**ACTIVITY**
Exact copies of all the lines below are wanted, without a single picture.
##########
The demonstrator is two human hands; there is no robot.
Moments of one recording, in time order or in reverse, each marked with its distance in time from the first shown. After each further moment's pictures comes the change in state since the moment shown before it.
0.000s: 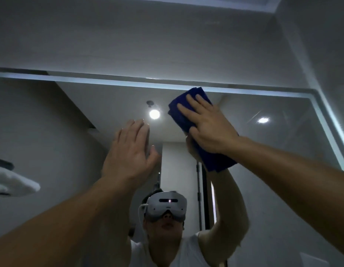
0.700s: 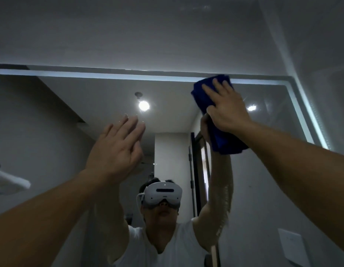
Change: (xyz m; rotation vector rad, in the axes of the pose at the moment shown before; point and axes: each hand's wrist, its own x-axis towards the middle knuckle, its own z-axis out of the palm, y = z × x) left_hand 0.002 0.004 0.004 0.132 -0.055 0.188; right_hand -0.028 0.073 -0.016 -0.010 0.004 0.325
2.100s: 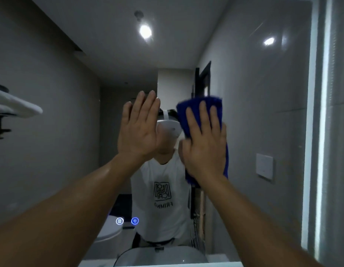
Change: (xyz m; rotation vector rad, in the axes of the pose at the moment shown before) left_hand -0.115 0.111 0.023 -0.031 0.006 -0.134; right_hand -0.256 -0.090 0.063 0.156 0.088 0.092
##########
**EXPECTED OUTPUT**
The demonstrator is two human hands; there is no robot.
Moments of one recording, in time order or in reverse, each marked with its distance in time from the first shown. After each further moment's pictures comes the change in state since the moment shown before it.
0.000s: 
0.700s: 
Change: (xyz m; rotation vector rad, in the axes of the pose at the moment shown before; point and axes: each hand's wrist, its own x-axis towards the middle knuckle, its own z-axis out of the palm, y = z × x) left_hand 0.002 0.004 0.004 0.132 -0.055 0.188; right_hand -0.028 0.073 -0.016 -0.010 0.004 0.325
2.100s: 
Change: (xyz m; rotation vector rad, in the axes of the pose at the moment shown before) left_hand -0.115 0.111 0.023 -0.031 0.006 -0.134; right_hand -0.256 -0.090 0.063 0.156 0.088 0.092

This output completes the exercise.